What multi-armed bandit algorithm does is that it aggressively (and greedily) optimizes for currently best performing variation, so the actual worse performing versions end up receiving very little traffic (mostly in the explorative 10% phase). This little traffic means when you try to calculate statistical significance, there’s still a lot of uncertainty whether the variation is “really” worse performing or the current worse performance is due to random chance. So, in a multi-armed bandit algorithm, it takes a lot more traffic to declare statistical significance as compared to simple randomization of A/B testing. (But, of course, in a multi-armed bandit campaign, the average conversion rate is higher).

Multivariate testing may be suitable if you’re testing a combination of variables, as opposed to just one i.e.

Product Image: Big vs. Medium vs Small
Price Text Style: Bold vs Normal
Price Text Color: Blue vs. Black vs. Red

There would be 3x2x3 different versions to test.

The problem with multivariate tests is they can get complicated pretty quickly and require a lot of traffic to produce statistically significant results. One advantage of multivariate testing over A/B testing is that it can tell you which part of the page is most influential. Was it a graphic? A headline? A video? If you're testing a page using an A/B test, you won't know. Multivariate testing will tell you which page sections influence the conversion rate and which don’t.

6. Methodology Is Only One Part Of The Puzzle

So is A/B testing worthwhile? Are the alternatives better?

The methodology we choose will only be as good as the test design. If tests are poorly designed, then the maths, the tests, the data and the software tools won’t be much use.

To construct good tests, you should first take a high level view:

Start the test by first asking yourself a question. Something on the lines of, “Why is the engagement rate of my site lower than that of the competitors…..Collect information about your product from customers before setting up any big test. If you plan to test your tagline, run a quick survey among your customers asking how they would define your product.

Secondly, consider the limits of testing. Testing can be a bit of a heartless exercise. It’s cold. We can’t really test how memorable and how liked one design is over the other, and typically have to go by instinct on some questions. Sometimes, certain designs just work for our audience, and other designs don’t. How do we test if we're winning not just business, but also hearts and minds?

Does it mean we really understand our customers if they click this version over that one? We might see how they react to an offer, but that doesn’t mean we understand their desires and needs. If we’re getting click-backs most of the time, then it’s pretty clear we don’t understand the visitors. Changing a graphic here, and wording there, isn’t going to help if the underlying offer is not what potential customers want. No amount of testing ad copy will sell a pink train.

The understanding of customers is gained in part by tests, and in part by direct experience with customers and the market we’re in. Understanding comes from empathy. From asking questions. From listening to, and understanding, the answers. From knowing what’s good, and bad, about your competitors. From providing options. From open communication channels. From reassuring people. You're probably armed with this information already, and that information is highly useful when it comes to constructing effective tests.
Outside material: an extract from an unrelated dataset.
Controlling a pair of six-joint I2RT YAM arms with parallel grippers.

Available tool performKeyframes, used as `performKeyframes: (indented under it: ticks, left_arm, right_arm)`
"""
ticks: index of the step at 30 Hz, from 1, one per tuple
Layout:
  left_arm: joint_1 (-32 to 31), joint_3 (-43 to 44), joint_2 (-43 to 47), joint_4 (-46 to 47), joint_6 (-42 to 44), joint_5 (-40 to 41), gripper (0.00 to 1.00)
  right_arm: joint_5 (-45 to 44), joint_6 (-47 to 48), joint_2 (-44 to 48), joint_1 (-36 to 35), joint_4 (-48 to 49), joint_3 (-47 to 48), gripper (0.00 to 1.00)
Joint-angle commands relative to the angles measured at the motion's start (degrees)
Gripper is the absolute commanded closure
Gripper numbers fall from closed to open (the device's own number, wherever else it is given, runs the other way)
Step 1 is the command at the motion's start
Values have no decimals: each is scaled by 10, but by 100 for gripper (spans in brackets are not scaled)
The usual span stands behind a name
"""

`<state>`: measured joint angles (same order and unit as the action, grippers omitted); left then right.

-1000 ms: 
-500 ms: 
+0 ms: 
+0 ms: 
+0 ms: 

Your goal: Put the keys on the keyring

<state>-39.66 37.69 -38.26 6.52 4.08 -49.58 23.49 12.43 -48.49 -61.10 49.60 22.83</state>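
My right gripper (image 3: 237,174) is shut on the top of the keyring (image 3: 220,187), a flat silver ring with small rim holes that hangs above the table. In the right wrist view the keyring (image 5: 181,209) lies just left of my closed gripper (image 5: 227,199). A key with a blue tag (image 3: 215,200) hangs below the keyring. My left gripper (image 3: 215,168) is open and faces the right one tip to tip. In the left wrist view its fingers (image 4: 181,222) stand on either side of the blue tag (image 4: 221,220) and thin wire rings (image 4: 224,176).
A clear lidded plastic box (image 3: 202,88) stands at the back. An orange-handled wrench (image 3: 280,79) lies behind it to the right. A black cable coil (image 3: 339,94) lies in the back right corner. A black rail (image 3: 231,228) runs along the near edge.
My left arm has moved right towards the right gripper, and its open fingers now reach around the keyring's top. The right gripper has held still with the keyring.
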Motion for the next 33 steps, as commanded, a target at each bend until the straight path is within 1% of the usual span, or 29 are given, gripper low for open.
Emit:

Do you really need A/B testing? Used well, it can markedly improve and hone offers. It isn't a magic bullet. Understanding your audience is the most important thing. Google, a company that uses testing extensively, seem to be most vulnerable when it comes to areas that require a more intuitive understanding of people. Google Glass is a prime example of failing to understand social context. Apple, on the other hand, were driven more by an intuitive approach. Jobs: "We built [the Mac] for ourselves. We were the group of people who were going to judge whether it was great or not. We weren’t going to go out and do market research"

A/B testing is can work wonders, just so long as it isn’t used as a substitute for understanding people.